With the panic spreading throughout Wall Street and the rest of the world's financial markets for secondhand debt and equity, it's no wonder no one is listening to our particular squeaky wheel. That being the case, we invite you to take what you want from this blog, and send it on to the proper quarters. Perhaps if enough people say something,
they might start paying attention. As a sample of something you could do, here's today's missive to the Wall Street Journal.
Dear Sir(s):
While everyone's attention is focused on the nearly $1 trillion bailout bonanza, very few people are asking what may be the most serious question of all: how is the federal government going to divest itself of this portfolio of distressed assets? From the orientation that got us into this mess to begin with, there are three possibilities:
* Sell the properties back to the speculators and gamblers at the current market value (a massive short sale).
* Sell the properties to foreign or domestic investors with cash in hand.
* Sell the properties to the current occupants or new buyers.
All three are essentially the same possibility, and all rely on the current or new occupants raising financing from the speculators, gamblers, or foreign or domestic investors. Since many current occupants and potential buyers lack the means to qualify for loans, we'd be right back where we started, with the taxpayer footing the bill for another, larger bailout.

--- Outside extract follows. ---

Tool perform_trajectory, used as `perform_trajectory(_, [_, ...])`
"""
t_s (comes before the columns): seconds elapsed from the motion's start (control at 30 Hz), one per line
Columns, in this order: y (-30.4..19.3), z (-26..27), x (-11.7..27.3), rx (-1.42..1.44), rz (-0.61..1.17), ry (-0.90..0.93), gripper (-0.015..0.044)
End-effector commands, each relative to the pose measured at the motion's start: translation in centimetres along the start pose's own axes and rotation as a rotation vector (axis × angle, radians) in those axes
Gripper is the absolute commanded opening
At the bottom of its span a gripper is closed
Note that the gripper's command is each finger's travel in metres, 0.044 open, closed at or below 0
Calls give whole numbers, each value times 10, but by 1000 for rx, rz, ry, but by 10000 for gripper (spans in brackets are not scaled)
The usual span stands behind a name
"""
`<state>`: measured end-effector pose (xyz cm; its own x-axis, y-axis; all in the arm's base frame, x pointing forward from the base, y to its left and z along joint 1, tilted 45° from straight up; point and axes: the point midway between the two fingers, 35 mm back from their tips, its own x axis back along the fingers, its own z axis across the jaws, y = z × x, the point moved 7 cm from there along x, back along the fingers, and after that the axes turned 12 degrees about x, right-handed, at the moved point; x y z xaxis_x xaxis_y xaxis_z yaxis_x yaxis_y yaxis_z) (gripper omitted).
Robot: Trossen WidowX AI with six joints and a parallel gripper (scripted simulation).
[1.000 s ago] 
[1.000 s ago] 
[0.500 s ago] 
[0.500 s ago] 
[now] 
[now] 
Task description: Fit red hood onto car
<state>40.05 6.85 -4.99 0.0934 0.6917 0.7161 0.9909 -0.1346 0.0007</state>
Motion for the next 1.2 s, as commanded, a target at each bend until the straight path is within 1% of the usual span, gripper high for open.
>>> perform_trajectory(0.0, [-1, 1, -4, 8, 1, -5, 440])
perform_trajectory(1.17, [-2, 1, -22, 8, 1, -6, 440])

That is, unless the federal government can do the same with its now near-certain accumulation of residential properties that Lincoln did with the Homestead Act of 1862. They can't be given away "free," of course — but no-cost credit (analogous to the "free" land) can be extended to ordinary people to purchase and own the homes through a proposed private sector financing and ownership vehicle called the Homeowners' Equity Corporation, or "HEC," a description of which can be found on the web site of the Center for Economic and Social Justice.
Instead of starting the cycle all over again and further weakening the U.S. economy for the benefit of speculators, gamblers, and foreign and domestic investors with money to burn, why not enact the "Residential Homestead Act of 2008"? We have nothing to lose except a deteriorating currency, hopelessness, despair, and a crumbling economy.